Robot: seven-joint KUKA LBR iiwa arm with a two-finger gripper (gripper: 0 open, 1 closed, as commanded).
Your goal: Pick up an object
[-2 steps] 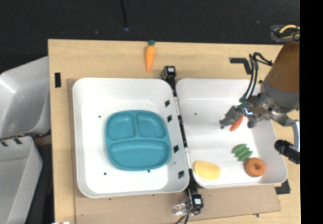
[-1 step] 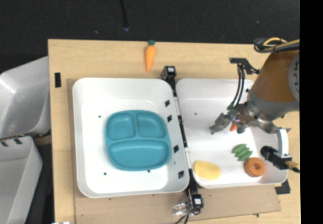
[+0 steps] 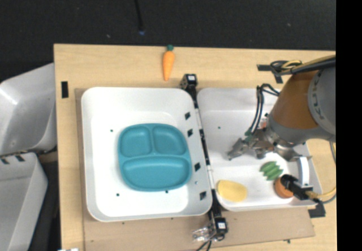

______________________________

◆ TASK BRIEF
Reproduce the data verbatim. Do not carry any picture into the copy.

◆ RESPONSE
Robot: seven-joint KUKA LBR iiwa arm with a two-finger gripper (gripper: 0 open, 1 closed, as commanded).
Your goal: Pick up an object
[-2 steps] 
[-1 step] 
[+0 steps] 

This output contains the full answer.